Slain suspect had gotten a 'general discharge' after gunfire incident

  • Article by: Theresa Vargas, Stever Hendrix and Marc Fisher
  • Washington Post
  • September 16, 2013 - 9:17 PM


– Aaron Alexis lived for a time in a bungalow in the woods near a Buddhist temple in Fort Worth, Texas, where he occasionally joined Thai immigrants in meditation. He died Monday in a gun battle with police in a building at the Washington Navy Yard after he killed at least 12 people.

In between, the man named as the shooter in Monday’s mass murder at Navy Yard Building 197 was discharged from the Navy Reserve, arrested for shooting a bullet into his downstairs neighbor’s apartment and then asked to leave his Fort Worth apartment.

A Navy official, speaking on condition of anonymity, said Alexis was discharged in January 2011 for “a pattern of misconduct” and that the 2010 gun incident in Texas played a role in his departure.

Another Navy official said Alexis was given a “general discharge,” a classification often used to designate a blemished record of performance. In some cases, a general discharge can make it difficult to land a civilian job.

Alexis, 34, arrived in Washington about four months ago, friends said. He had worked recently for a defense contractor called The Experts, which is a subcontractor on an HP Enterprise Services contract to work on the Navy Marine Corps’ Intranet network, according to Hewlett-Packard spokesman Michael Thacker. Officials at The Experts did not immediately reply to phone messages. It was unclear whether Alexis was still employed by that subcontractor, or whether his work had brought him to the Navy Yard.
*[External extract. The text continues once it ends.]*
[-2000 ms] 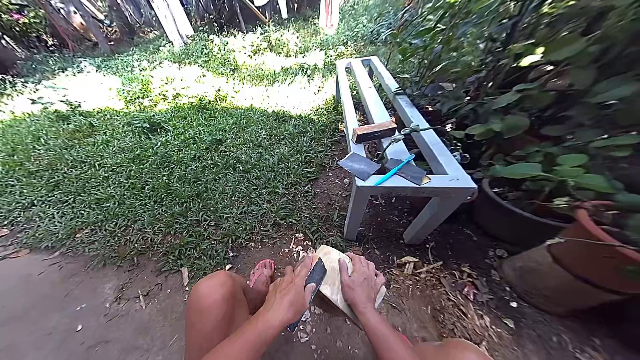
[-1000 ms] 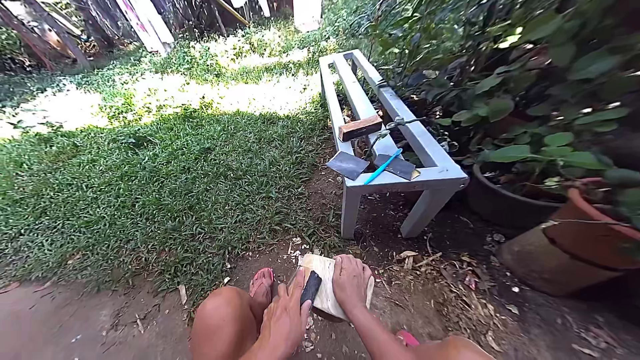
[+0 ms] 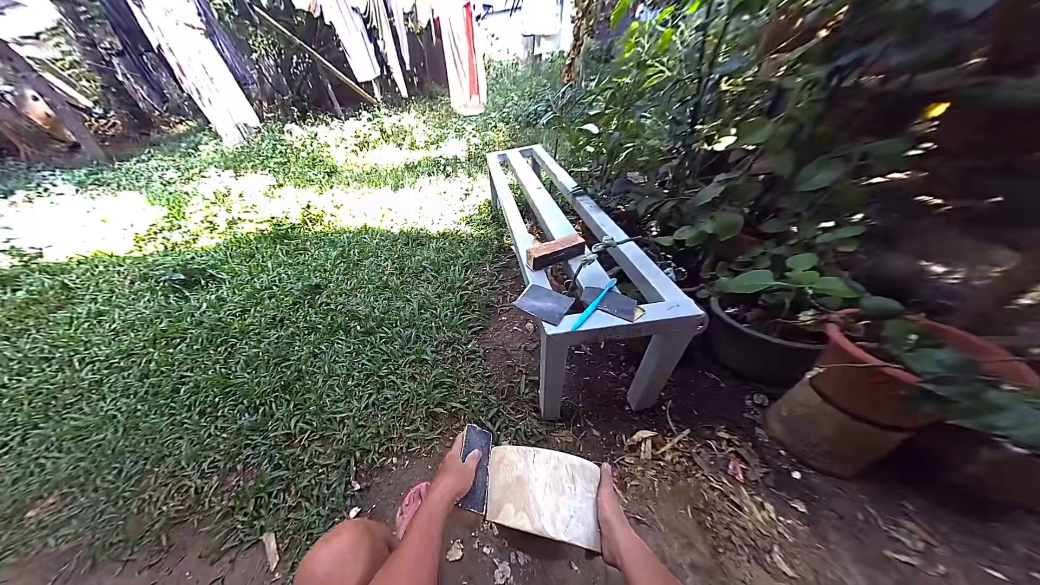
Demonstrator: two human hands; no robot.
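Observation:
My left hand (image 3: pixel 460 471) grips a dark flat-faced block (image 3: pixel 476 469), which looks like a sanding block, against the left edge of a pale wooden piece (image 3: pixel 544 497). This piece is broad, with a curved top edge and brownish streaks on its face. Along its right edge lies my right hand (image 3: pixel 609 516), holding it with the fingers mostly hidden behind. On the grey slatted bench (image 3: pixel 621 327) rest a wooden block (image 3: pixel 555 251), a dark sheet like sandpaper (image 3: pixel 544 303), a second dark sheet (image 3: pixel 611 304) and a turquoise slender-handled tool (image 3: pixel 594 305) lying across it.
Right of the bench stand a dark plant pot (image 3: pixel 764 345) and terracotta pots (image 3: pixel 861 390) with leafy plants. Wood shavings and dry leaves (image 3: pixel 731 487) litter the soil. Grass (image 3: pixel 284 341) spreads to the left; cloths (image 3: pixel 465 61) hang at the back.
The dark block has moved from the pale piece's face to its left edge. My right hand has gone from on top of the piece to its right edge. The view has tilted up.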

Investigators Monday night were examining how Alexis got into the Navy Yard, and whether he had or used the identification card of a former Navy petty officer that was found near Alexis’ body.

Those who knew Alexis in recent years describe him as a “sweet and intelligent guy” (a regular customer at the Thai restaurant where he worked as a waiter), as “a good boy” (his landlord), but also as someone who was “very aggressive,” someone who seemed like he might one day kill himself (a lay worker at the temple where Alexis worshiped).
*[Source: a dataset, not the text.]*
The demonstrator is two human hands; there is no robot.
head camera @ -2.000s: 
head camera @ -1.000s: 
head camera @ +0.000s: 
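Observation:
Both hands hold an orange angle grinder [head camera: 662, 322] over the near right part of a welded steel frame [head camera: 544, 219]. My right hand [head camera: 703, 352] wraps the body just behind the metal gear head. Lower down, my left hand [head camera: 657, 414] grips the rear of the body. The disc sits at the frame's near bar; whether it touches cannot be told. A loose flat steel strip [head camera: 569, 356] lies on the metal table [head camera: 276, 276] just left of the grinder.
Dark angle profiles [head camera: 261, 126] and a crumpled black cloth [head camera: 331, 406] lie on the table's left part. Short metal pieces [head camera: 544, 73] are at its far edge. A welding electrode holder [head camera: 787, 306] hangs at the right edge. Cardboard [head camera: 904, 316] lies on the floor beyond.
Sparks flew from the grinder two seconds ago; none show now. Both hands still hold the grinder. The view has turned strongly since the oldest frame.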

In 2004, Alexis was arrested in Seattle after he fired three shots from a pistol into the tires of a car that two construction workers had parked in a driveway adjacent to Alexis’ house. Alexis’ father told Seattle detectives then that his son “had experienced anger-management problems that the family believed was associated with PTSD,” or post-traumatic stress disorder, according to the police report. The father said that Alexis “was an active participant in rescue attempts of Sept. 11, 2001.”

Alexis’s own explanation for his behavior that day: the construction workers had “mocked” and “disrespected” him and then he had had “a blackout fueled by anger.”

Alexis was not charged in the Seattle incident.

More recently, Alexis struck those who crossed his path as a man of sharp contrasts. He studied the Thai language, visited Thailand for a month, was studying for an online degree in aeronautical engineering and seemed to enjoy conversing with customers, according to friends, customers and fellow worshipers. But some of those same people said that Alexis had an aggressive streak, one that caused them to keep their distance and avoid personal questions.

“We haven’t seen him for years,” an aunt, Helen Weeks, said. “I know he was in the military. He served abroad. I think he was doing some kind of computer work.”

Alexis spent nearly four years in the Navy as a full-time reservist from May 2007 until he was discharged in January 2011, according to records released by the Navy. A Navy official said Alexis was discharged for “misconduct,” and that the 2010 firearms incident in Texas played a role in his departure.

He achieved his final rank of Aviation Electrician’s Mate 3rd Class in December 2009 and spent the bulk of his service time assigned to the Fleet Logistics Support Squadron 46 at Naval Air Station Fort Worth, records show. He was awarded the Global War on Terrorism Service Medal and the National Defense Service Medal — two awards of minor distinction.